David Cameron has announced a massive programme of housing estate regeneration. Around 100 estates around the country will be part of a £140m programme to improve so-called 'sink estates' built in the 50s and 60s.
Which estates will be affected are yet to be announced, but some fear the programme will lead to residents being 'decanted' or priced out, particularly as Cameron says "for some [estates], this will simply mean knocking them down and starting again". The plan is also to increase density by building private homes among the estates, to fund the regeneration.
Estate agent Savills has produced figures which show the average housing estate in London could produce 73% more homes if tower blocks were ripped down and replaced with terraces and low-rise blocks. Such homes are far more popular and suited to families than massive high-rises, and genuinely can produce more homes. Would it surprise you, for example, to learn that genteel Kensington and Chelsea has the second highest population density in England and Wales?
In theory it's an admirable idea — mixed tenancies emphasise the very best aspects of London, the way we all rub along side by side. However, it's the idea behind the estate regenerations at the Heygate, Aylesbury, Woodberry Down, Carpenter's, West Kensington, Gibb's Green, Cressingham Gardens and Sweets Way, among others. Yet it generally leads to the breaking up of communities and lack of genuinely affordable housing. That is, after all, what's happened at the Heygate, Aylesbury, Woodberry Down, Carpenter's, West Kensington, Gibb's Green, Cressingham Gardens and Sweets Way.
The suspicion that regeneration is partly a cover for social cleansing is reinforced by Cameron linking national security and the 2011 riots with housing estates in his article for The Sunday Times:
The riots of 2011 didn’t emerge from within terraced streets or low-rise apartment buildings. As spatial analysis of the riots has shown, the rioters came overwhelmingly from these post-war estates.

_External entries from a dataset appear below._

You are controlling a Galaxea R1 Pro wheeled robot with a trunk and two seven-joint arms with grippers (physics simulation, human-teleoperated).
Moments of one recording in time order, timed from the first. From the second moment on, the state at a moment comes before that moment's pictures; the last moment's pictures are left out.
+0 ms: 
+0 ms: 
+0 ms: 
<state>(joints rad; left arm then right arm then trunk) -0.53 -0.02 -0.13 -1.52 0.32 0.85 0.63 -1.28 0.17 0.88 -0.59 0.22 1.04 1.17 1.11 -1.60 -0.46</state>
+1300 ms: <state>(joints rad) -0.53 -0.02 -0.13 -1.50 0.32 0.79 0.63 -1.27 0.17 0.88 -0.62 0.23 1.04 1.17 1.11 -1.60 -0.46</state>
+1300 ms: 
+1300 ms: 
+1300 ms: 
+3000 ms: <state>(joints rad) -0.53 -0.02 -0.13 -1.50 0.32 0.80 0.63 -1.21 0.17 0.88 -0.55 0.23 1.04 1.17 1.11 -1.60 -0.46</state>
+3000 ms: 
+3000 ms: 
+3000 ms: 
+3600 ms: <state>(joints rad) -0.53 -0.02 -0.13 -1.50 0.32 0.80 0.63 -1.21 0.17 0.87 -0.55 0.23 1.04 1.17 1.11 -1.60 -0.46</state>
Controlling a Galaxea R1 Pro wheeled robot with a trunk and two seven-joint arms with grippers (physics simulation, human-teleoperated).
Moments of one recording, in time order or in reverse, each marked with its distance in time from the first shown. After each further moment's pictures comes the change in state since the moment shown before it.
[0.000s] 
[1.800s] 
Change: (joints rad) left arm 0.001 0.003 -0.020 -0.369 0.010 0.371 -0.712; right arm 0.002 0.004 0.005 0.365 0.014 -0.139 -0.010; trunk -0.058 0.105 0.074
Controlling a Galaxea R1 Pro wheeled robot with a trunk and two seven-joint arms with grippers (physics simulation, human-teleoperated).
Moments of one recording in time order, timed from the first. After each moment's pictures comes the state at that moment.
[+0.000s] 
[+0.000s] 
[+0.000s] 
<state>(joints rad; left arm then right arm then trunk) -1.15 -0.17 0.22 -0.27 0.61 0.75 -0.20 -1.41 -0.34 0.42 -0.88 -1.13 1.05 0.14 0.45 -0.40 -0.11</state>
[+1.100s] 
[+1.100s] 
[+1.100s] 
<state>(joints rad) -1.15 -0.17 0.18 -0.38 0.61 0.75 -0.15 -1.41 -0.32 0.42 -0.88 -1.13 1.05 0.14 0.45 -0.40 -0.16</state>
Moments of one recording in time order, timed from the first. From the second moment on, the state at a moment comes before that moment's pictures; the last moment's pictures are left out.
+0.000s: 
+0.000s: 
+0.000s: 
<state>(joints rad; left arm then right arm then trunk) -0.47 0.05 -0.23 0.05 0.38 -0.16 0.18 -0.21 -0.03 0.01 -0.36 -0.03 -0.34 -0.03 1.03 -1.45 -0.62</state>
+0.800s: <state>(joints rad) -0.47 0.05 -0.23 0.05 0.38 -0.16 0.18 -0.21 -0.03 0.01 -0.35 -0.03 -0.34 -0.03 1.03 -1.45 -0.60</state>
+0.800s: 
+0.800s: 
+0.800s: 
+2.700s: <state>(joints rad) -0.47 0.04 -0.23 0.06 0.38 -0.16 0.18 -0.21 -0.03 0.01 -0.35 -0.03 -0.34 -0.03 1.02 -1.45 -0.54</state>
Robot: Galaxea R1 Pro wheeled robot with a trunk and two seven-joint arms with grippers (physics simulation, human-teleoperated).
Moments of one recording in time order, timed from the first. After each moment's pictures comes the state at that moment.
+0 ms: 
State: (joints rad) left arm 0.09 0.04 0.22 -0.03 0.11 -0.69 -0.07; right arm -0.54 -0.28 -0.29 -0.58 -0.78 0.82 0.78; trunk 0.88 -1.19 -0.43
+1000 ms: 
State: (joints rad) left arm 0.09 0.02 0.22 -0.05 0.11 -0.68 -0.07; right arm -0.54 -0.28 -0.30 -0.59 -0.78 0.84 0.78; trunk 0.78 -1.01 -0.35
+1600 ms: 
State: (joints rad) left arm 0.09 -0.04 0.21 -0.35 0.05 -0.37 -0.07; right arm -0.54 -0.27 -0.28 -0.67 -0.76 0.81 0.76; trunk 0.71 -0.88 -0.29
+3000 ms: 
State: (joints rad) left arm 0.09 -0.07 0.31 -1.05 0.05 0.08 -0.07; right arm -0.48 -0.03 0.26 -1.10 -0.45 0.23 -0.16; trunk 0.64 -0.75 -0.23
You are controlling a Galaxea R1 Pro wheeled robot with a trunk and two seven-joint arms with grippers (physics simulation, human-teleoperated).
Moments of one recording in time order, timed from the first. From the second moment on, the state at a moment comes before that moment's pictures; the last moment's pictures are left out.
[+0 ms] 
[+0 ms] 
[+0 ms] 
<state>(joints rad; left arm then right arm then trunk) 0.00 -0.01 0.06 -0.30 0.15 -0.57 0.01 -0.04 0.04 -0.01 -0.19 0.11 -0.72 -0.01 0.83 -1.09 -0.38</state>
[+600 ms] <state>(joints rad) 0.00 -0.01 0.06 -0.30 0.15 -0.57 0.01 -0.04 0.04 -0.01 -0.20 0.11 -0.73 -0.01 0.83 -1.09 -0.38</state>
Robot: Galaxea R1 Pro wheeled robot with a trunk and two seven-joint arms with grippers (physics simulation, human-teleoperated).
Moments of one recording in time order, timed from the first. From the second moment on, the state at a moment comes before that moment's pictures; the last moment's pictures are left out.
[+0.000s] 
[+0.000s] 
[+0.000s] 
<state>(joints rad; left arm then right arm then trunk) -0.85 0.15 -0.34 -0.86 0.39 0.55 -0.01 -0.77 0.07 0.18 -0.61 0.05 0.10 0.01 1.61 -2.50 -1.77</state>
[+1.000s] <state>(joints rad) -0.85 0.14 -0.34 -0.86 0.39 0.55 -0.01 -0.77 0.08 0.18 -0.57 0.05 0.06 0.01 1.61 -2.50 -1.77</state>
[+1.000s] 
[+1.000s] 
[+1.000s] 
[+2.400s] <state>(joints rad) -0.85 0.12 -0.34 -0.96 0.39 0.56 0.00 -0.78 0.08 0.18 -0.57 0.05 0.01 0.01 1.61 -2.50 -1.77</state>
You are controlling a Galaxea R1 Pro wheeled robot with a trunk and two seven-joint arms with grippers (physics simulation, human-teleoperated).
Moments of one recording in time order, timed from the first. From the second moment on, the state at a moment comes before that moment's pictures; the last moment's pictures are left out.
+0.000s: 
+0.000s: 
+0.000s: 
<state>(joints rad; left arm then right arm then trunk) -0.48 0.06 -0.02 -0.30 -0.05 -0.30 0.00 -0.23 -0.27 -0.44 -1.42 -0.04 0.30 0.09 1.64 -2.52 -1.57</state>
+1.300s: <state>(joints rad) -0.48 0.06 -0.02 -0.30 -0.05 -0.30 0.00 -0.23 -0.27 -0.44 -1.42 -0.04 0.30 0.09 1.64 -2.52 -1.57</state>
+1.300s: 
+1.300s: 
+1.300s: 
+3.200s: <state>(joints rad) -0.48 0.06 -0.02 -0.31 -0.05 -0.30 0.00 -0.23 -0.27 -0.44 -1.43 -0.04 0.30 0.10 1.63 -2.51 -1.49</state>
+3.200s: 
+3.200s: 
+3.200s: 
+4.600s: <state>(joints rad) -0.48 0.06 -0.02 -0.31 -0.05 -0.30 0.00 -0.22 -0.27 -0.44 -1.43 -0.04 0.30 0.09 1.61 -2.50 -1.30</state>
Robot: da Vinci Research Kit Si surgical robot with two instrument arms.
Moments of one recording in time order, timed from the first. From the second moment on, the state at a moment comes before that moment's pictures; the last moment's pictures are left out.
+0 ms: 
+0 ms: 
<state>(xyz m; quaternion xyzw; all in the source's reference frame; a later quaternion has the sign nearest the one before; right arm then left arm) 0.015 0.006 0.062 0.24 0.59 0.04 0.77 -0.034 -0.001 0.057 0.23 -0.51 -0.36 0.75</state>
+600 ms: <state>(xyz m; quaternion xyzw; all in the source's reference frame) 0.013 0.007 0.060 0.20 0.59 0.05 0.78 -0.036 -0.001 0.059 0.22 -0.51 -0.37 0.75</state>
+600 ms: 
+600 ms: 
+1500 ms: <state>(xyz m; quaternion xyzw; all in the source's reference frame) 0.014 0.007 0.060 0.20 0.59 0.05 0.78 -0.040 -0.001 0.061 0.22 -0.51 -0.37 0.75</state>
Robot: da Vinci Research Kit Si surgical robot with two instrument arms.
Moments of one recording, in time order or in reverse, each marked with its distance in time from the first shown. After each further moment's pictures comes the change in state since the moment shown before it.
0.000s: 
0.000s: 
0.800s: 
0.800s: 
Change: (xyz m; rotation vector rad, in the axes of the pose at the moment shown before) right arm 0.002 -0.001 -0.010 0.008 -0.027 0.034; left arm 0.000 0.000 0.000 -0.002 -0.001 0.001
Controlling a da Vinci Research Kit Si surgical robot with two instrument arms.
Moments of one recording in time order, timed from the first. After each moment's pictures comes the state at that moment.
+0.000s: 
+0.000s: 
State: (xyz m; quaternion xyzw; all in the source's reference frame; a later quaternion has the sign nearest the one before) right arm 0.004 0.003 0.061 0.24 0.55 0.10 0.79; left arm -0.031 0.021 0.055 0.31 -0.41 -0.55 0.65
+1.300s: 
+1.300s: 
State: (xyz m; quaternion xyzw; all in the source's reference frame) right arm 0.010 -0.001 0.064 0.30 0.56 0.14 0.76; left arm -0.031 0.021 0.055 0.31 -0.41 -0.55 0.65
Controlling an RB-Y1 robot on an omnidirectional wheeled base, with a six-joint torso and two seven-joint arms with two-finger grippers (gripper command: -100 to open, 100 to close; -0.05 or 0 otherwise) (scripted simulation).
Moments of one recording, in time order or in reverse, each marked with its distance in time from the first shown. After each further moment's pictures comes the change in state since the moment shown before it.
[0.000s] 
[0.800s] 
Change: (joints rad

But buildings don't cause crime or alienation. Poverty causes that — we can spruce up all the homes we like, it won't make a difference if the people in them don't have meaningful jobs that pay a decent wage.
The Prime Minister promises "a set of binding guarantees for tenants and homeowners so that they are protected", which we hope means promises of homes for all residents at current rent levels. We await details.
Zac Goldsmith is pledging to institute a similar promise if he gets elected as mayor in May. He's offering what he calls a Residents' Redevelopment Guarantee, which he says would be
a legal guarantee that if you live there now, you will return to a better home and not pay a penny more in rent than you currently do.
It also promises that residents would never be 'decanted' — moved elsewhere while building takes place — and would only ever move once, from their old home to their new one.
Such a recognition of the rights of existing tenants is what we've been looking for from politicians for years. However, all this needs to be seen against the backdrop of government plans to impose limits on social housing tenancies, and Goldsmith's own admission to the Camden New Journal that there's a "mathematical obstacle" preventing new homes that are built as replacements for Right To Buy being constructed in the same area as those sold off. Such moves make the safety net of social housing much more difficult to access for anyone not currently in that system.